Why The Triplet Failed Despite Activity
The carboplatin-containing triplet produced a confirmed ORR of 37.5%, median duration of response of 7.7 months, median PFS of 9.0 months, and median OS of 14.4 months. These results show that the regimen was active, but the efficacy did not clearly outperform T-DXd monotherapy enough to justify the added toxicity (Planchard et al.).
This is an important clinical lesson. Combining an ADC with immunotherapy and chemotherapy may sound biologically attractive, but the therapeutic window matters. In this study, the burden of hematologic toxicity, serious adverse events, treatment discontinuations, and fatal events outweighed the potential benefit of the triplet strategy.
Clinical Meaning
DESTINY-Lung03 Part 1 strengthens the evidence supporting T-DXd monotherapy in previously treated HER2-overexpressing NSCLC. The study confirms activity in HER2 IHC 3+ disease and provides additional evidence of activity in HER2 IHC 2+ tumors.
At the same time, it shows that T-DXd plus durvalumab and platinum chemotherapy is not a viable strategy in this previously treated population. The toxicity profile, especially in the cisplatin arm and with ILD/pneumonitis in the carboplatin arm, limits further development.
The broader implication is that HER2 overexpression deserves more attention in NSCLC diagnostic workup. Unlike HER2-mutant NSCLC, HER2-overexpressing NSCLC remains a less clearly defined clinical category, and standardized HER2 IHC assessment in NSCLC is still needed. DESTINY-Lung03 supports the concept that HER2 IHC can identify patients who may benefit from HER2-directed therapy, but also highlights the need for optimized testing frameworks specific to lung cancer.
Limitations
The study has several limitations. It was a phase 1b study with small sample sizes across treatment arms. The monotherapy arm included only 36 patients, and subgroup analyses by HER2 IHC status, EGFR mutation status, and prior EGFR TKI exposure were exploratory.
HER2 overexpression was assessed using available tissue, often archival, and repeat biopsy at progression was encouraged but not required. HER2 expression may change over time or after treatment, which complicates interpretation. EGFR mutation status was assessed retrospectively using plasma ctDNA, which may miss mutations in low-shedding tumors.

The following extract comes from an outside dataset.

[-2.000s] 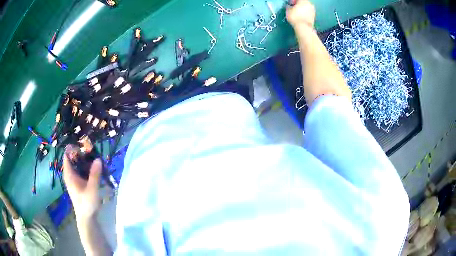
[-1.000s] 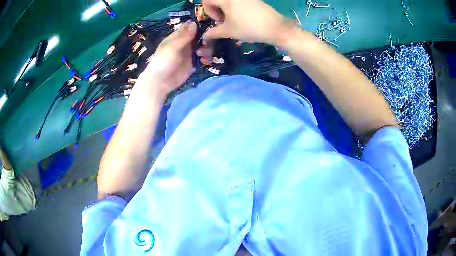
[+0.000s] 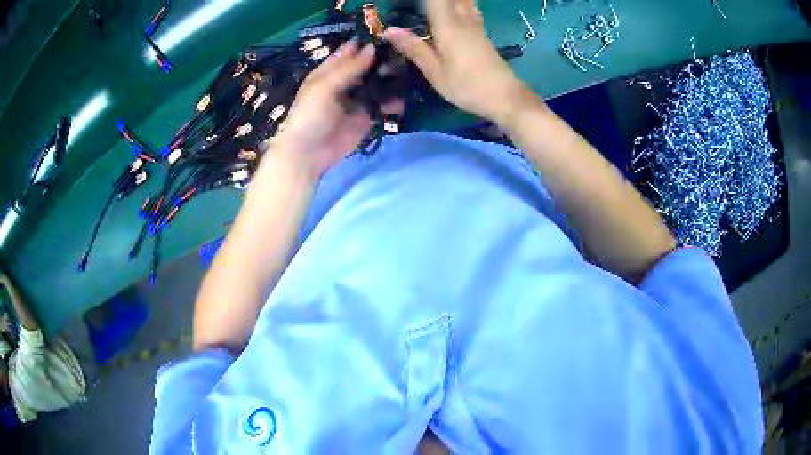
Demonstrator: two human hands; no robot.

Because no formal statistical comparisons were performed, the findings should be interpreted as supportive and hypothesis-generating rather than definitive.
Conclusion
DESTINY-Lung03 Part 1 confirms that T-DXd monotherapy has meaningful antitumor activity in previously treated HER2-overexpressing NSCLC, with a confirmed ORR of 44.4%, median PFS of 8.2 months, and median OS of 17.1 months. The safety profile was manageable and consistent with prior T-DXd experience.
In contrast, T-DXd plus durvalumab and platinum chemotherapy was associated with unacceptable toxicity and does not support further investigation in this previously treated population.
The study reinforces HER2 overexpression as an actionable biomarker in NSCLC and supports broader consideration of HER2 IHC testing in NSCLC diagnostic workflows. The next step is not simply combining more agents, but identifying the right HER2-directed strategy for the right patient.